▶ **Exercise requirements**:
Identify all lines below that hold "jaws" and collect them.

(Data items)
Segment Open

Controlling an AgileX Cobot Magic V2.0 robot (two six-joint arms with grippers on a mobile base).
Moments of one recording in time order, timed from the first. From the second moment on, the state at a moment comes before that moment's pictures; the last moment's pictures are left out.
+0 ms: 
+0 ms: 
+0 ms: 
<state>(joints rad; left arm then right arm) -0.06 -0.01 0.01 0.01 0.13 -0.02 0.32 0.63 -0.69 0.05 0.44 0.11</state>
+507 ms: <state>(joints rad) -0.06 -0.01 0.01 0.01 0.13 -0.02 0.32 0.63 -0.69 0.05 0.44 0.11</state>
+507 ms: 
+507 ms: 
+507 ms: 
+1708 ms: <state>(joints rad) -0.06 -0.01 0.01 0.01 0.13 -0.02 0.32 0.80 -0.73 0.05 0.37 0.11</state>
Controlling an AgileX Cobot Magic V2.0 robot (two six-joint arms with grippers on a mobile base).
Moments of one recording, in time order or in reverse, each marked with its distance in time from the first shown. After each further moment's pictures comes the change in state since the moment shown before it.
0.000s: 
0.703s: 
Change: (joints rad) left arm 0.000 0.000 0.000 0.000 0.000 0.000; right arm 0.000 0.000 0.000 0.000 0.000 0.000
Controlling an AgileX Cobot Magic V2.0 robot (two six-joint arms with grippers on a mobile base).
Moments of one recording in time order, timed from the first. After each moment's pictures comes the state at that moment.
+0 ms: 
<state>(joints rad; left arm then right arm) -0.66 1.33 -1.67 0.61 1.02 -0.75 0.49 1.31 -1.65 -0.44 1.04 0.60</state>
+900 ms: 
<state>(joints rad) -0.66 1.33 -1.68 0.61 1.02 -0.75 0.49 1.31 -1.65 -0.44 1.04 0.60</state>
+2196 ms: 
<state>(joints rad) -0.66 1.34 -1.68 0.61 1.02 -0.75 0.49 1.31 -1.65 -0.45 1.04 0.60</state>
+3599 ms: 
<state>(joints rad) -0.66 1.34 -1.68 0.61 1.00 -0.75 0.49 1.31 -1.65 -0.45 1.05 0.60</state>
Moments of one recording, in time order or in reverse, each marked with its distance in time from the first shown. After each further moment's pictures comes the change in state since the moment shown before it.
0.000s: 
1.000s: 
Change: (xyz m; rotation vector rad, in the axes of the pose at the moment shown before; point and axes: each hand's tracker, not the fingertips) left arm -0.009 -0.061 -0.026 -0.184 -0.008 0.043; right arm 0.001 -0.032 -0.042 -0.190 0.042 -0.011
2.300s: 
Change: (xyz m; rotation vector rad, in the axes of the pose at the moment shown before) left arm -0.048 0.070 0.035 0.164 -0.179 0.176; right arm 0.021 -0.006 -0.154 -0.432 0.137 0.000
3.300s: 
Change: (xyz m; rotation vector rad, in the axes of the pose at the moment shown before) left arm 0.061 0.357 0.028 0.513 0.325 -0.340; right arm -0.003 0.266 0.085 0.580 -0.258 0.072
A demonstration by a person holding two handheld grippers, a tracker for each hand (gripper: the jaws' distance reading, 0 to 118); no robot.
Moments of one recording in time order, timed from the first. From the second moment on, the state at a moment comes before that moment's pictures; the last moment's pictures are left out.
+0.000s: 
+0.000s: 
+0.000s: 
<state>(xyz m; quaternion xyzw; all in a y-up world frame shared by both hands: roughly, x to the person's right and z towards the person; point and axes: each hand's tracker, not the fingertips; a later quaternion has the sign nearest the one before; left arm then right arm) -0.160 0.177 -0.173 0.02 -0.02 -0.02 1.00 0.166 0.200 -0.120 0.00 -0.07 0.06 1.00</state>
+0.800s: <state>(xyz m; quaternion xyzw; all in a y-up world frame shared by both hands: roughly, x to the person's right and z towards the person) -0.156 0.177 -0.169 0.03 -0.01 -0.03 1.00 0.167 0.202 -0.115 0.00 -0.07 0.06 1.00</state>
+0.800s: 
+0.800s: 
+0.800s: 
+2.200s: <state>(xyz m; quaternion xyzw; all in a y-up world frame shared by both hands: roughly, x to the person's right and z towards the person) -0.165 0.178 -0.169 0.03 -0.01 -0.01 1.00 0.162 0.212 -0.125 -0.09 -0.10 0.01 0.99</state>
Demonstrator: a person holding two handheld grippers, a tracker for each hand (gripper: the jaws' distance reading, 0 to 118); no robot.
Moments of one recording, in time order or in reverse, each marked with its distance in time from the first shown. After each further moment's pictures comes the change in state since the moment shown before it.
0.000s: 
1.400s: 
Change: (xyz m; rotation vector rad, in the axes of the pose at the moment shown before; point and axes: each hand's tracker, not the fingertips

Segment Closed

▶ **Response to this task**:
A demonstration by a person holding two handheld grippers, a tracker for each hand (gripper: the jaws' distance reading, 0 to 118); no robot.
Demonstrator: a person holding two handheld grippers, a tracker for each hand (gripper: the jaws' distance reading, 0 to 118); no robot.

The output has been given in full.